One of the world’s largest uranium producers – Canada’s Cameco (TSX: T.CCO) – has launched a C$520-million hostile takeover bid for Hathor Exploration (TSX: T.HAT) in order to get its hands on Hathor’s high-grade Roughrider deposit in Saskatchewan’s prolific Athabasca Basin.
The offer of C$3.75 a share represents a 40% premium to Hathor’s closing price of C$2.67 on Thursday August 25, and it sent the company’s share price more than 46% higher on Friday. Cameco made the offer after talks with Hathor’s board failed. Hathor has not responded publicly to the news. The bid implies an enterprise value of US$8.70 per pound of contained uranium.
The Roughrider deposit is an exciting, high-grade discovery that sits just 25 km northwest of Cameco’s Rabbit Lake mill. Since first hitting strong mineralization there in 2008, Hathor has delineated almost 58 million pounds of uranium at the site.
In announcing the offer, Cameco CEO Tim Gitzel noted the “exceptional job Hathor has done with the Roughrider deposit.” He also pointed out that Cameco’s financial strength, development expertise, and existing infrastructure and experience in the Athabasca region put his company in a unique position to turn the exploration project into a mine.
This is a move the Casey energy team has been awaiting for some time now. We first recommended Hathor to our subscribers in 2006, before the Roughrider discovery, when it was trading at C$0.69. In 2008 and early 2009 we gradually told our subscribers to recoup their initial investments and hold on to the remaining shares, to maintain risk-free exposure to the remaining upside. Later in 2009, Hathor’s share price fell back down to our bid; we bought in again and then took profits for a second time in 2010. And we have repeatedly described the company as a prime takeover target – in our last Casey Energy Report (released one day before Cameco announced its offer) we told investors who didn’t own Hathor to pick up some shares of this “acquisition candidate.”
Cameco’s offer for Hathor might have another important ramification, aside from validating our prediction: It might convince investors that we’ve reached the uranium bottom and thereby help to kick-start a recovery. The uranium market has been in the dumps since the Fukushima disaster in March, which reignited global anxiety over the safety of nuclear energy and prompted some countries, notably Germany, to back away from nuclear power. Since the earthquake-tsunami combo slammed the Fukushima nuclear plant, the price of a pound of U3O8 has essentially slid from US$70 to its current hover just below US$50.
One positive aspect of slumping commodity prices, however, is that company valuations fall in concert, and those cheaper valuations catalyze merger and acquisition activity. Companies on the hunt for acquisitions always seek the best price, which means they try to time their takeovers with the bottom of the market. As such, news of major M&A activity signifies that some of the biggest players in the industry think the bottom is nigh, and that information can help start a rally.
Uranium is certainly primed for a rally. It matters not that Germany is phasing out nuclear power, nor that Italy and Switzerland cancelled plans to build new reactors, because the industrialized world is pretty unimportant when it comes to uranium demand growth. That growth is coming from the developing world, with China leading the charge. There are 26 reactors under construction in China, with another 52 planned and a further 102 proposed. China suspended approvals of new plants in the wake of Fukushima, but at the beginning of August the China Nuclear Energy Association completed a nationwide safety inspection and observers expect the Chinese to resume new approvals shortly.

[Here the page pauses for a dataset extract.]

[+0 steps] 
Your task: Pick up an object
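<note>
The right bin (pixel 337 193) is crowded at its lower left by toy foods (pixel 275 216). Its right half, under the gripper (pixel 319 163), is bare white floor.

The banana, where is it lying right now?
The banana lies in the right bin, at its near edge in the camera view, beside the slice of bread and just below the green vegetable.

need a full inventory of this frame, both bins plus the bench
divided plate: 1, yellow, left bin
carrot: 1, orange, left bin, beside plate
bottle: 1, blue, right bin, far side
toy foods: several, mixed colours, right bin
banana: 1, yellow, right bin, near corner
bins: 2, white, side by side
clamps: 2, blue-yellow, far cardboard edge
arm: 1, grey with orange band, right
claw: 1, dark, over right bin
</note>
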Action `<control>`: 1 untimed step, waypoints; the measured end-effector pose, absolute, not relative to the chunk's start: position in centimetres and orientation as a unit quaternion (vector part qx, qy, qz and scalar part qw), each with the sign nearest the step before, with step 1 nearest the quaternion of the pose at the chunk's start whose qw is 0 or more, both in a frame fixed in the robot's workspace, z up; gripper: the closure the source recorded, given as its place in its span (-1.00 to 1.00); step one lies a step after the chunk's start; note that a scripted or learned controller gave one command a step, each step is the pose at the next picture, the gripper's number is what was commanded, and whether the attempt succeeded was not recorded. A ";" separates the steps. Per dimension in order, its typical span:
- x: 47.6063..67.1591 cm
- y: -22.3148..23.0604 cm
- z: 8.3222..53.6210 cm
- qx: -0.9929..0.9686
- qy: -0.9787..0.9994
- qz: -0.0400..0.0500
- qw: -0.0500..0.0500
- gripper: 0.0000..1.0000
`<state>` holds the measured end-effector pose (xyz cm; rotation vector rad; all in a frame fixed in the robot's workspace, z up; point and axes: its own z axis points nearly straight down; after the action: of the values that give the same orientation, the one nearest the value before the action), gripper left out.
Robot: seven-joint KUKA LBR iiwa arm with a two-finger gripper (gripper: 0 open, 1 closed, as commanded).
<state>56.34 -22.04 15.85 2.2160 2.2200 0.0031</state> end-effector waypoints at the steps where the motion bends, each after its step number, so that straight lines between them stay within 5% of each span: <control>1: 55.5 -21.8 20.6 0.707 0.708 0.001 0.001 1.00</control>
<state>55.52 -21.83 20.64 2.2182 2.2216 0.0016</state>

China is not alone in developing significant new nuclear power capacity. India has six nuclear plants under construction and 57 planned or proposed, while in Russia there are 10 reactors being built and another 44 planned or proposed. In fact, there are now a total of 558 reactors under construction around the world, up from 540 at the start of the year.

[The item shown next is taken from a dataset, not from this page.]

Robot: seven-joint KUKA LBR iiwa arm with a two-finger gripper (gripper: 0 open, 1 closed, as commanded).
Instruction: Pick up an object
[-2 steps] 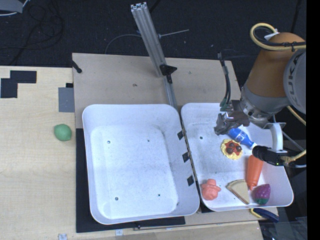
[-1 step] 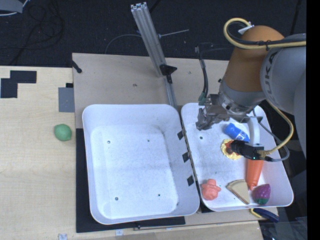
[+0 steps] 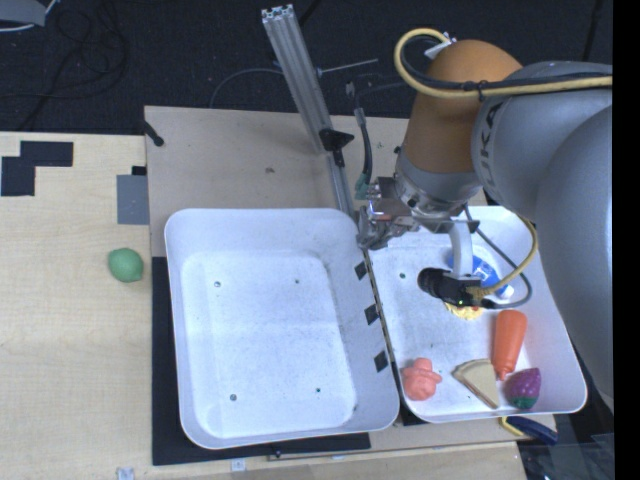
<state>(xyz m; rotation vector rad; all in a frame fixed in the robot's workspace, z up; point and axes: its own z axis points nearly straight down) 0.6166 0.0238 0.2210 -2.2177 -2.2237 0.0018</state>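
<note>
The bench [image 3: 70, 358] is pale wood, with a black mat [image 3: 165, 408] under two white bins. Behind its far edge there is a dark floor [image 3: 200, 38] with cables [image 3: 100, 30]. A green ball [image 3: 126, 265] sits near the bench's left edge, apart from the left bin [image 3: 260, 358]. The gripper [image 3: 377, 220] hangs over the far left corner of the right bin [image 3: 420, 328]; whether it is open or closed, I cannot tell. Near that bin's near right corner lie a carrot [image 3: 508, 341], a pink toy [image 3: 421, 378], a bread slice [image 3: 480, 381] and a purple fruit [image 3: 523, 386].

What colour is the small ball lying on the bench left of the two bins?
The ball is green, plainly seen in the camera view.
</note>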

Overall, demand is absolutely set to outstrip supply in the coming years. That means the price of uranium is set to climb. This is something we have spoken and written about at length since Fukushima thrust nuclear power into the spotlight and sent uranium prices on their inexorable downhill slide.
Several uranium analysts are starting to think the slide is over. Fukushima and the global economy have wrought their havoc on the price of uranium, and now the beaten-down, disaster-inflicted sector may have reached the point of maximum pessimism. As such, analysts are starting to recommend that value hunters with a long-term view should do well.
Hopefully, this bid from Cameco can act as the positive catalyst that many have been waiting for to reignite interest in uranium and reward those long-term value hunters for their investments.